Senin, 1 September 2025 — Polemik terbaru mencuat di tengah gelombang demonstrasi yang belum reda. Sejumlah anggota dewan yang dinonaktifkan sementara akibat kerusuhan politik, aksi unjuk rasa, dan dugaan keterlibatan dalam kasus penyalahgunaan kewenangan, ternyata tetap berhak menerima gaji pokok dari parlemen.
Informasi ini dikonfirmasi oleh beberapa sumber media nasional seperti Kompas, Tempo, dan CNN Indonesia yang merujuk pada UU Nomor 17 Tahun 2014 tentang MPR, DPR, DPD, dan DPRD (UU MD3), serta tata tertib DPR. Berdasarkan aturan tersebut, anggota dewan yang nonaktif sementara tetap memperoleh hak-hak keuangan, kecuali jika status mereka berubah menjadi pemberhentian tetap atau terbukti secara hukum dengan putusan inkrah.
Respon Masyarakat di Media Sosial
Kabar ini segera memicu gelombang kritik dari masyarakat di berbagai platform digital. Pantauan dari X (Twitter), Instagram, Facebook, hingga YouTube menunjukkan tagar seperti:
-
#StopGajiDewan
-
#RakyatMiskinDewanMewah
-
#UUHarusDiubah
Tagar-tagar ini menduduki trending topik, dengan ribuan unggahan berisi kecaman terhadap “privilege” politikus.
Banyak warganet membandingkan kondisi rakyat kecil yang kehilangan pekerjaan atau hanya menerima bantuan seadanya, sementara pejabat yang dinonaktifkan justru tetap digaji penuh. Di Instagram, beberapa akun komunitas mahasiswa membagikan poster bertuliskan: “Dewan Libur, Gaji Lancar. Rakyat Kerja, Upah Seret.”
Aksi dan Kritik dari Berbagai Daerah
Tidak hanya di media sosial, aksi nyata juga terlihat di berbagai kota besar:

-
Jakarta: Mahasiswa dari beberapa universitas menggelar aksi di depan kompleks parlemen, menuntut revisi UU MD3.
-
Yogyakarta: Aktivis menggelar diskusi publik bertajuk “Etika Jabatan Publik vs Keadilan Sosial”.
-
Pontianak (berdasarkan laporan media lokal, Tribun Pontianak): Massa menggelar long march dengan membawa spanduk besar bertuliskan “Berhenti Bayar Pejabat Pemalas”.
-
Makassar, Surabaya, Medan, dan Bandung juga dilaporkan muncul aksi solidaritas serupa.

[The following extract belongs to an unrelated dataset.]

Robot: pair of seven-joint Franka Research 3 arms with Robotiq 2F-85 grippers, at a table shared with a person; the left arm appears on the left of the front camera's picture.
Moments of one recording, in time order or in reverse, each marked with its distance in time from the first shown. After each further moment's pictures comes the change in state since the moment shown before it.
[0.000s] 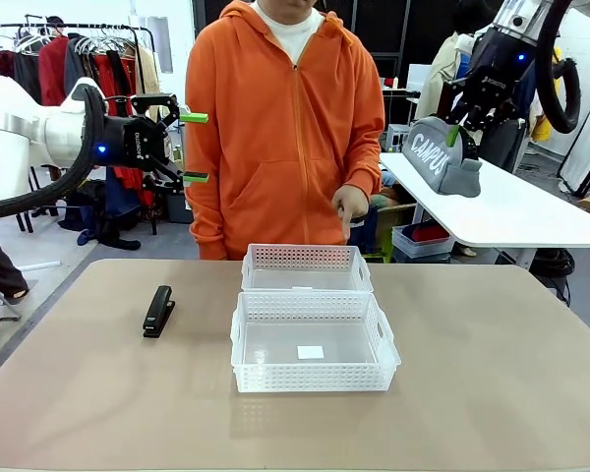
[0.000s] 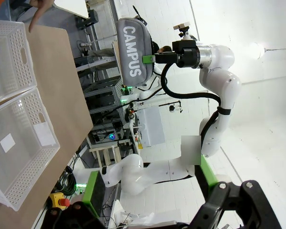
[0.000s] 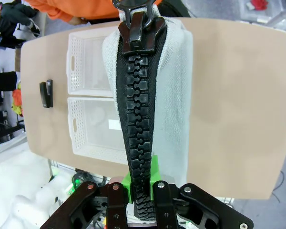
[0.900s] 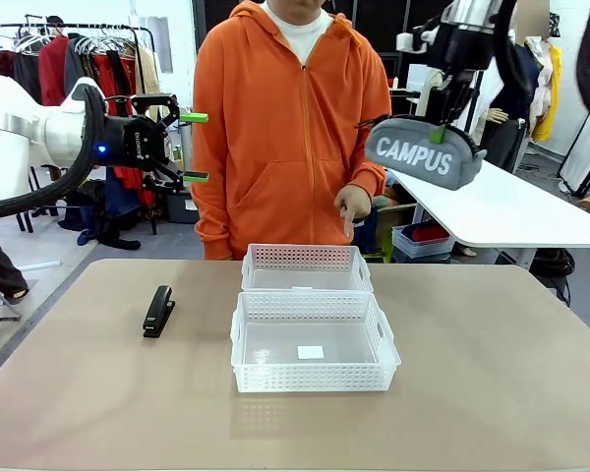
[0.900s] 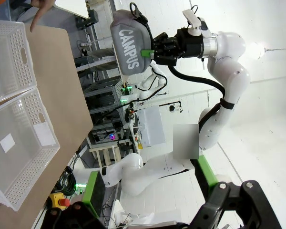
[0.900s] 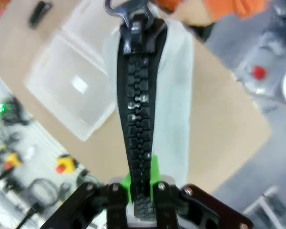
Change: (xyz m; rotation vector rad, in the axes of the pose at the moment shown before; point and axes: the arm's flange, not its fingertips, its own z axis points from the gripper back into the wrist) left arm 0.000 0.000 0.000 0.000 0.000 0.000; right arm 0.038 0.053 -0.015 -0.142 0.148 0.773
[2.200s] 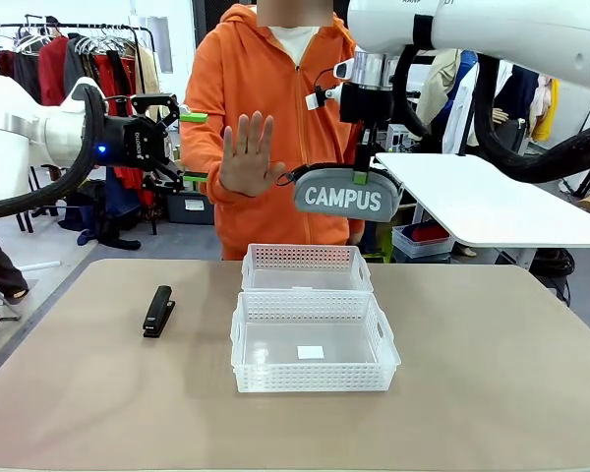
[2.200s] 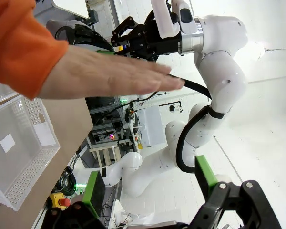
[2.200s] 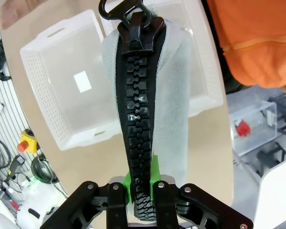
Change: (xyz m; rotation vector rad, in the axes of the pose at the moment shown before) left arm 0.000 0.000 0.000 0.000 0.000 0.000; right arm 0.100 0.073 -0.101 -0.021 0.089 0.482
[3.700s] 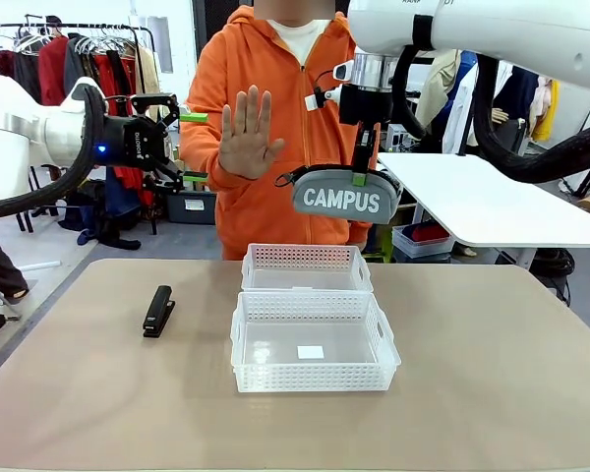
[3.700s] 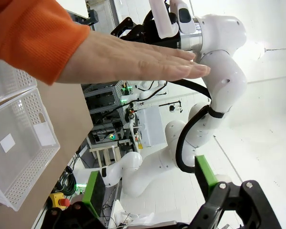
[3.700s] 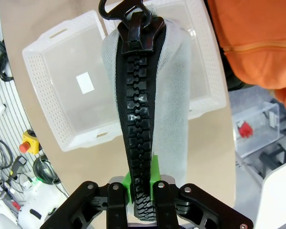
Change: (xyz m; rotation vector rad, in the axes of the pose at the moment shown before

Pandangan Akademisi & Pakar Hukum
Sejumlah pakar tata negara menilai bahwa meskipun ada dasar hukum yang jelas, kebijakan ini menimbulkan krisis kepercayaan publik.
-
Seorang akademisi hukum dari Universitas Indonesia menyebutnya sebagai “kegagalan moral dalam regulasi.”
-
Pakar dari UGM menegaskan perlunya segera merevisi aturan agar pejabat publik yang bermasalah tidak terus membebani anggaran negara.
Tanggapan Pemerintah & Istana
Sumber dari beberapa media mengabarkan bahwa Istana tengah menyiapkan evaluasi terkait mekanisme pemberian gaji anggota dewan yang dinonaktifkan. Menteri keuangan juga disebut akan melakukan kajian ulang, meski belum ada keputusan resmi yang diumumkan.
Kasus ini menambah daftar panjang ketidakpuasan publik terhadap kinerja pejabat negara. Di satu sisi, hukum memang menjamin hak finansial anggota dewan yang belum diberhentikan tetap. Namun di sisi lain, masyarakat menilai kebijakan ini tidak adil, terutama di tengah kondisi ekonomi yang menekan kehidupan rakyat kecil.
Gelombang kritik terus bergulir, baik di jalanan maupun di ruang digital. Publik kini menunggu apakah pemerintah dan parlemen berani merevisi regulasi tersebut, ataukah isu ini hanya akan menjadi satu lagi contoh ketimpangan yang dibiarkan begitu saja.